What is required:
Return the records that follow, unchanged and complete.

Stored records:

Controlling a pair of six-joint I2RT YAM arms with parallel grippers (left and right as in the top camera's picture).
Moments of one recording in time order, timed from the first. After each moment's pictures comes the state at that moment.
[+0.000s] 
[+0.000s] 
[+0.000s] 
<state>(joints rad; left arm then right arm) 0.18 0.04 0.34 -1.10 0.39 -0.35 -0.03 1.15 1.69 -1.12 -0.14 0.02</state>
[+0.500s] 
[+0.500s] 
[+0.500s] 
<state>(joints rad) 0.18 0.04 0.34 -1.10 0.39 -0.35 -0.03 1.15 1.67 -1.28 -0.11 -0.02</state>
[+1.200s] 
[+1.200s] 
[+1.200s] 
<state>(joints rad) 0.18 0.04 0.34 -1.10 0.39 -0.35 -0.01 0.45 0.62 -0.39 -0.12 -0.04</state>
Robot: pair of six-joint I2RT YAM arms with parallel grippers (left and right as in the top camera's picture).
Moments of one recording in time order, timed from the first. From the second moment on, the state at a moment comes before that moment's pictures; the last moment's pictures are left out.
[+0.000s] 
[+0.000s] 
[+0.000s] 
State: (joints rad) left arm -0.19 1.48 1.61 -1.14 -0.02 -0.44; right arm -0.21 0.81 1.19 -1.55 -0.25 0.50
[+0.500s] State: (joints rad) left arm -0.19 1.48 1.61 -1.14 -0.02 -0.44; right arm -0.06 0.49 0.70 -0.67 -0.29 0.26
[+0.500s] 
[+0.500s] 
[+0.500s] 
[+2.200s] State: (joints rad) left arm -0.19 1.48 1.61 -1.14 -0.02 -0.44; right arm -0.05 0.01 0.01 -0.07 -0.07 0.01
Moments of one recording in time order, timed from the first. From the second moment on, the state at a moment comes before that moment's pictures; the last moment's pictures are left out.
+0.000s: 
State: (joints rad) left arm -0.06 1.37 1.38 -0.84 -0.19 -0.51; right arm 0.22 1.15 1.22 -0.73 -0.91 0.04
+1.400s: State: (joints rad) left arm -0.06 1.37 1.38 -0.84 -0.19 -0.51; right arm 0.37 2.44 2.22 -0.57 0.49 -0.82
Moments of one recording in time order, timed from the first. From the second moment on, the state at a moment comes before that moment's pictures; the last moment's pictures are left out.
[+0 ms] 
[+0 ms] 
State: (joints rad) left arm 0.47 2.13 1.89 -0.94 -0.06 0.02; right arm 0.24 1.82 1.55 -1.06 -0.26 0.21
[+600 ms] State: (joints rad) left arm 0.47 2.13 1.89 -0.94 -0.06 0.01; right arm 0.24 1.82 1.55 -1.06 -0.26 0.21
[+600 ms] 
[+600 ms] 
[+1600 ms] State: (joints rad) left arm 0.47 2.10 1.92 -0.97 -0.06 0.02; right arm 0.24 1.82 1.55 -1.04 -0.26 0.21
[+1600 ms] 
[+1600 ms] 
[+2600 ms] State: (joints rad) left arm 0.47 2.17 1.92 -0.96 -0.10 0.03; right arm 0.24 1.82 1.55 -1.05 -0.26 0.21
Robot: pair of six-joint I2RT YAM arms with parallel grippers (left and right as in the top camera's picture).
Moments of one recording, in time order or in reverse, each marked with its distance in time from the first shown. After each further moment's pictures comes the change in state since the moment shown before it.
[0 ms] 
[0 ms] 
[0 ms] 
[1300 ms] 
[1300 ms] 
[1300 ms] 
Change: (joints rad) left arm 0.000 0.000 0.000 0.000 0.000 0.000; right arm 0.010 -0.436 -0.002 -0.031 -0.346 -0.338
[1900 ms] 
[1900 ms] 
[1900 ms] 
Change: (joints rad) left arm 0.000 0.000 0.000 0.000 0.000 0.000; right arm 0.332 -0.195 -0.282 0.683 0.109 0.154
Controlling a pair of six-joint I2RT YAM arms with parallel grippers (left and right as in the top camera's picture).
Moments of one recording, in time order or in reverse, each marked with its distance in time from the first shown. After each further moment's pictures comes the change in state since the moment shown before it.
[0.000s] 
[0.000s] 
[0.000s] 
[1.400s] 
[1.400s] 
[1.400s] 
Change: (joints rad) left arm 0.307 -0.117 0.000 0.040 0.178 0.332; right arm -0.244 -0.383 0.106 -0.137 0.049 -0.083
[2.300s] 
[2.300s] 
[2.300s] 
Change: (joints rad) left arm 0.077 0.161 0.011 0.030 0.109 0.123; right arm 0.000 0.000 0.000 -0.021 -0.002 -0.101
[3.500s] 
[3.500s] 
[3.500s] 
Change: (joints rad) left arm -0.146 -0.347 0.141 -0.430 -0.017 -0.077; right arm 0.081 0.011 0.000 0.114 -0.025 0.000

Output for this task:
Controlling a pair of six-joint I2RT YAM arms with parallel grippers (left and right as in the top camera's picture).
Moments of one recording in time order, timed from the first. After each moment's pictures comes the state at that moment.
[+0.000s] 
[+0.000s] 
[+0.000s] 
<state>(joints rad; left arm then right arm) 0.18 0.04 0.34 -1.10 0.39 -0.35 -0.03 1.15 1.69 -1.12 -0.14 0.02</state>
[+0.500s] 
[+0.500s] 
[+0.500s] 
<state>(joints rad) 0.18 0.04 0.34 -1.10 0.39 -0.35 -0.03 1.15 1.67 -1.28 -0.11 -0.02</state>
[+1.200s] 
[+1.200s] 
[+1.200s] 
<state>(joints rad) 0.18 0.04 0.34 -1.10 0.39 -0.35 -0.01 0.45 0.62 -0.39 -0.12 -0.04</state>
Robot: pair of six-joint I2RT YAM arms with parallel grippers (left and right as in the top camera's picture).
Moments of one recording in time order, timed from the first. From the second moment on, the state at a moment comes before that moment's pictures; the last moment's pictures are left out.
[+0.000s] 
[+0.000s] 
[+0.000s] 
State: (joints rad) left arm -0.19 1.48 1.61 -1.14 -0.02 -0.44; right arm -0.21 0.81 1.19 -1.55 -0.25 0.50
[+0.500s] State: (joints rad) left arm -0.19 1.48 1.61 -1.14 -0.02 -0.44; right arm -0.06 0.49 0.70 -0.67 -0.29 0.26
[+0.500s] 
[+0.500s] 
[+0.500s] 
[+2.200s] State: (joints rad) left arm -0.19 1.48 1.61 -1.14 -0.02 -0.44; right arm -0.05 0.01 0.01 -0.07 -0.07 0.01
Moments of one recording in time order, timed from the first. From the second moment on, the state at a moment comes before that moment's pictures; the last moment's pictures are left out.
+0.000s: 
State: (joints rad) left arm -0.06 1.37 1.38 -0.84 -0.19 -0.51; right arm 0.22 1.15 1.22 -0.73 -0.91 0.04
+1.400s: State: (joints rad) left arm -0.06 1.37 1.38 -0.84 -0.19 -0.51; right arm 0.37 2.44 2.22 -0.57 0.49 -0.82
Moments of one recording in time order, timed from the first. From the second moment on, the state at a moment comes before that moment's pictures; the last moment's pictures are left out.
[+0 ms] 
[+0 ms] 
State: (joints rad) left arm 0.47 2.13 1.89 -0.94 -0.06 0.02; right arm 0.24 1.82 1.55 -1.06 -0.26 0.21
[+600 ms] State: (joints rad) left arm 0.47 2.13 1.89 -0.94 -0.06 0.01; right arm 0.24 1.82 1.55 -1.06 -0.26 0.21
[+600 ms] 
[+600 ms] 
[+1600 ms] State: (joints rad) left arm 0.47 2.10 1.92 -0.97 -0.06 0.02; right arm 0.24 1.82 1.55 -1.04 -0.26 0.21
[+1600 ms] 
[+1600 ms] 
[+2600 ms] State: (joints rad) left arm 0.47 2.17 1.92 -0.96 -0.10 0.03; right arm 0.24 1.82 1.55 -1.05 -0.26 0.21
Robot: pair of six-joint I2RT YAM arms with parallel grippers (left and right as in the top camera's picture).
Moments of one recording, in time order or in reverse, each marked with its distance in time from the first shown. After each further moment's pictures comes the change in state since the moment shown before it.
[0 ms] 
[0 ms] 
[0 ms] 
[1300 ms] 
[1300 ms] 
[1300 ms] 
Change: (joints rad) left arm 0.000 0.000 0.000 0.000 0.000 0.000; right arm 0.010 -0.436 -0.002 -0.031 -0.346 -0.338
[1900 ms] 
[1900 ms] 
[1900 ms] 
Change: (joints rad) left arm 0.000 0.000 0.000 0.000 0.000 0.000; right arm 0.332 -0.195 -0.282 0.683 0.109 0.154
Controlling a pair of six-joint I2RT YAM arms with parallel grippers (left and right as in the top camera's picture).
Moments of one recording, in time order or in reverse, each marked with its distance in time from the first shown. After each further moment's pictures comes the change in state since the moment shown before it.
[0.000s] 
[0.000s] 
[0.000s] 
[1.400s] 
[1.400s] 
[1.400s] 
Change: (joints rad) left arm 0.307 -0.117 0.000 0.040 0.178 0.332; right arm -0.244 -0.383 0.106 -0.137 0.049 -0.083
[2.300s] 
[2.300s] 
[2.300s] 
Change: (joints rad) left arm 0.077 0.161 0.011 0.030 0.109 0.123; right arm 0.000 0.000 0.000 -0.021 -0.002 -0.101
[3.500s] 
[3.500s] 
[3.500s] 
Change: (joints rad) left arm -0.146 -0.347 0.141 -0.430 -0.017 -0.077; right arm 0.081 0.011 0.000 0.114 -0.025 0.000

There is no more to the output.